By Sondoss Al Asaad

Women as currency: Epstein files and the moral fraud of the Western order

February 1, 2026 - 17:46

BEIRUT — The renewed release of documents related to Jeffrey Epstein has been framed in Western corporate media as a triumph of transparency and accountability.

Headlines suggest that the system is finally turning on itself, exposing elite criminality long hidden from public view. Yet this narrative collapses under scrutiny.

What we are witnessing is not a genuine reckoning, but a politically managed disclosure—one designed to preserve the core of power while sacrificing already-burned figures. The Epstein files, in their permitted form, are less about justice and more about survival.

At the political level, selective transparency functions as a pressure valve. Names that are no longer useful or are already disgraced are exposed to absorb public anger, while the operational nucleus of political, financial, and security elites remains protected. 

Epstein and Ghislaine Maxwell serve as expendable vessels, allowing Western systems to claim moral superiority without risking structural collapse.

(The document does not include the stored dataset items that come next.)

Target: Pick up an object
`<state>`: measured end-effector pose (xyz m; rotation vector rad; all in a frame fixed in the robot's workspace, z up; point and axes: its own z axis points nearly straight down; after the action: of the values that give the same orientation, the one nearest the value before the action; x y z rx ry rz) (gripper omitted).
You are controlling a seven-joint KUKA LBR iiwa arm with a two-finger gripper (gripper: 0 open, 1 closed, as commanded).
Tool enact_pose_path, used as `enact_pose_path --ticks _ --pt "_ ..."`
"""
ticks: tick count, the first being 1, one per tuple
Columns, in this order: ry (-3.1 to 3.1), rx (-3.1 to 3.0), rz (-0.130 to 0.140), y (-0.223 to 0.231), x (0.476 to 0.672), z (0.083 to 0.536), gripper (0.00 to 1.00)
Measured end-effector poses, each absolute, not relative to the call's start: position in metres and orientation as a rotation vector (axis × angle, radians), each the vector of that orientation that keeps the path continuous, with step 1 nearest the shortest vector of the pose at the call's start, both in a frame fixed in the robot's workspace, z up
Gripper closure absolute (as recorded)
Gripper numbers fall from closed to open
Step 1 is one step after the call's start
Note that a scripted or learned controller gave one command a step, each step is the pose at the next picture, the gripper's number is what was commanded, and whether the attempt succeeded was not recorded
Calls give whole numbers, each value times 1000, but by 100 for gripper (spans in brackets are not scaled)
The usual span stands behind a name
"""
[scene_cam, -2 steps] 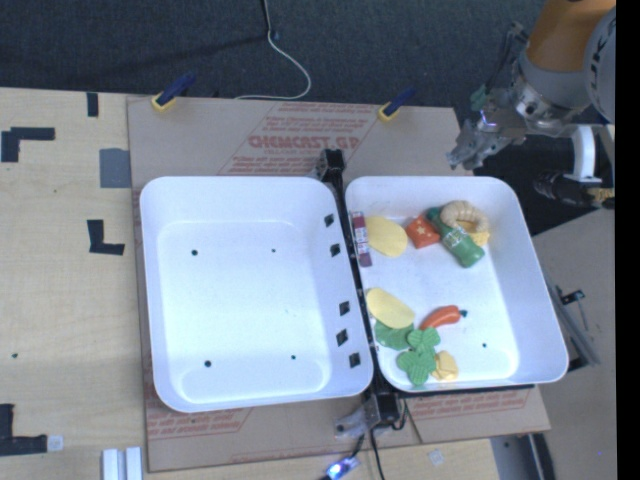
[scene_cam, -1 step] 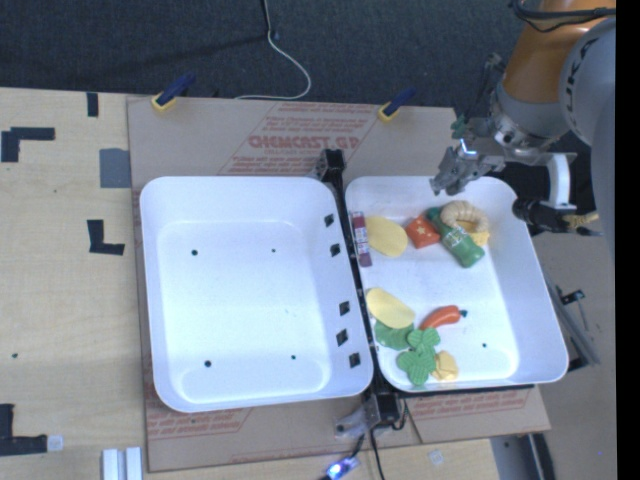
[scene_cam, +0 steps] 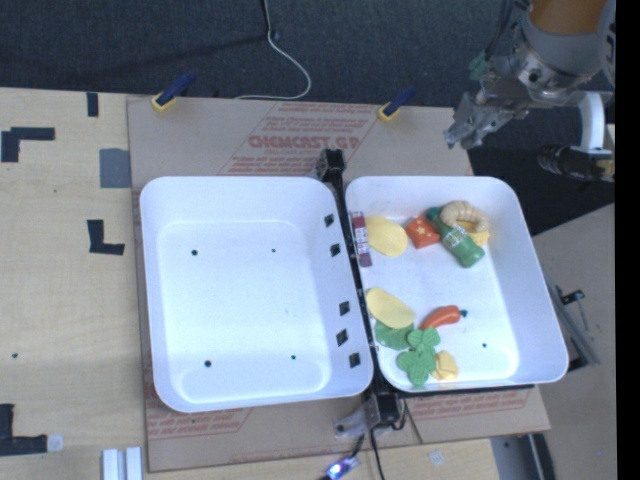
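Hovering beyond the right bin (scene_cam: 510,200), the pincer (scene_cam: 468,128) hasn't started down; its opening I cannot tell. Toys (scene_cam: 455,230) wait inside. Next, it needs lowering over one.

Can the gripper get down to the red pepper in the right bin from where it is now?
Probably yes. The gripper hangs above the right bin's far edge, and the red pepper lies apart from its neighbours with nothing over it.

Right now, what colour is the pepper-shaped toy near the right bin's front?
Orange-red with a green stem, clearest in the camera view.
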<state>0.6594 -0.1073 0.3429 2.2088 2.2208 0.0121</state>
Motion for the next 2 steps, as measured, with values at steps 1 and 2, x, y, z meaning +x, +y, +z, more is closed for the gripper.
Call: enact_pose_path --ticks 1,2 --pt "2216 2206 17 -84 669 546 100" --pt "2215 2225 -3 -152 668 534 100"
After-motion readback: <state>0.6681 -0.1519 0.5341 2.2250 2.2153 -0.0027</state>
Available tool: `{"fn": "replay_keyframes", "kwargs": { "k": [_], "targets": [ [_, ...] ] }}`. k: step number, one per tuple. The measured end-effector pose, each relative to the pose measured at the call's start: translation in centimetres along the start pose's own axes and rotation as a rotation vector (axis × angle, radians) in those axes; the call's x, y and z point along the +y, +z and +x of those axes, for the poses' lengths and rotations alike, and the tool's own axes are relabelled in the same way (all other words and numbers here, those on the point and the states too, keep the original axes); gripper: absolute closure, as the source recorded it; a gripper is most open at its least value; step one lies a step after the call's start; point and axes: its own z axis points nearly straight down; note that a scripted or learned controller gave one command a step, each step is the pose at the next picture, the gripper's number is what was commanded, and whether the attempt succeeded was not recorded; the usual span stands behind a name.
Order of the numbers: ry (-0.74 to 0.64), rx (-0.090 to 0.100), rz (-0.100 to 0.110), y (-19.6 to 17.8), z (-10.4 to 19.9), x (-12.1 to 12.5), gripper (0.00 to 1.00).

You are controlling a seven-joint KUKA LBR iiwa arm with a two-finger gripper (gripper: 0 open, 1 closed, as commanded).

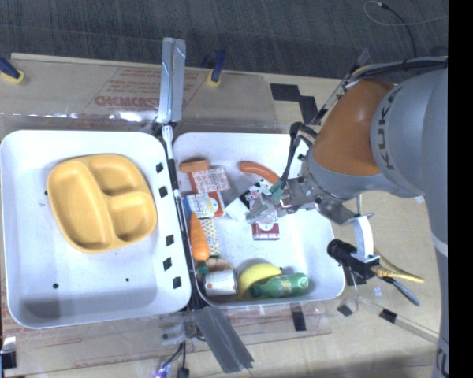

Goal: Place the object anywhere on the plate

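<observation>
A yellow divided plate (pixel 101 201) lies in the left white bin (pixel 31 290). The right bin (pixel 315 270) holds several items. My gripper (pixel 260 201) hangs low over the middle of that bin, reaching in from the right. A small red and white carton (pixel 266 229) lies just below it, close to the tip. Whether the gripper touches the carton is hidden by the wrist.
Around the gripper lie an orange sausage (pixel 258 169), a red snack box (pixel 210 181), a juice carton (pixel 203 206), a carrot (pixel 199 240), a banana (pixel 257 275) and a green bottle (pixel 282 285). A metal divider (pixel 172 85) stands between the bins.
</observation>
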Motion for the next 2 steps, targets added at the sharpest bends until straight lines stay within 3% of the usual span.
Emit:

The most dangerous material—complete archives, recordings, and network maps—remains sealed because its release would not merely embarrass individuals but destabilize institutions.
This is the same logic that governs Western foreign policy. The moral discourse of “women's rights” is deployed not as a universal principle, but as a geopolitical weapon. 
By contrast, the systematic killing of women in Gaza is met with silence, distortion, or outright justification. 

Mothers buried under rubble, girls burned in refugee camps, infants killed in incubators—these women do not qualify for Western outrage because their deaths implicate the Israeli enemy and, by extension, the Western political order that shields it. 

In Lebanon, women killed by Israeli airstrikes are rendered invisible, reduced to collateral damage in a discourse that denies even the legitimacy of their resistance to occupation.

Hence, the value of a woman’s life, it seems, is determined not by her humanity but by her political usefulness.
The Epstein scandal intersects directly with this double standard. For years, Western leaders ignored, dismissed, or actively covered up crimes against children while simultaneously moralizing about women’s rights abroad.

The revelation that influential businessmen, politicians, and presidents were implicated—directly or indirectly—in systems of sexual exploitation does not represent a moral rupture. It confirms a political reality long evident to those outside the Western bubble: power is insulated from ethics, and accountability is selectively enforced.

This is why unverified allegations within the Epstein files must be treated with methodological discipline. Internal FBI memos that explicitly note a lack of evidence cannot be transformed into established fact without reproducing the same manipulation we claim to oppose.

Precision is not a concession to power; it is a weapon against it. The political critique of the Western system is strongest when it is grounded in evidence, patterns, and structural analysis—not sensationalism.

Ultimately, the Epstein files expose more than sexual crimes. They illuminate how Western systems manage scandal, contain outrage, and preserve dominance while projecting moral authority outward.

What truly threatens the Western order is not protest, resistance, or defiance. It is the possibility that all victims—women in Gaza, and Lebanon alike—will be recognized as equal, and that the entire archive of power, unedited and unprotected, will finally be laid bare.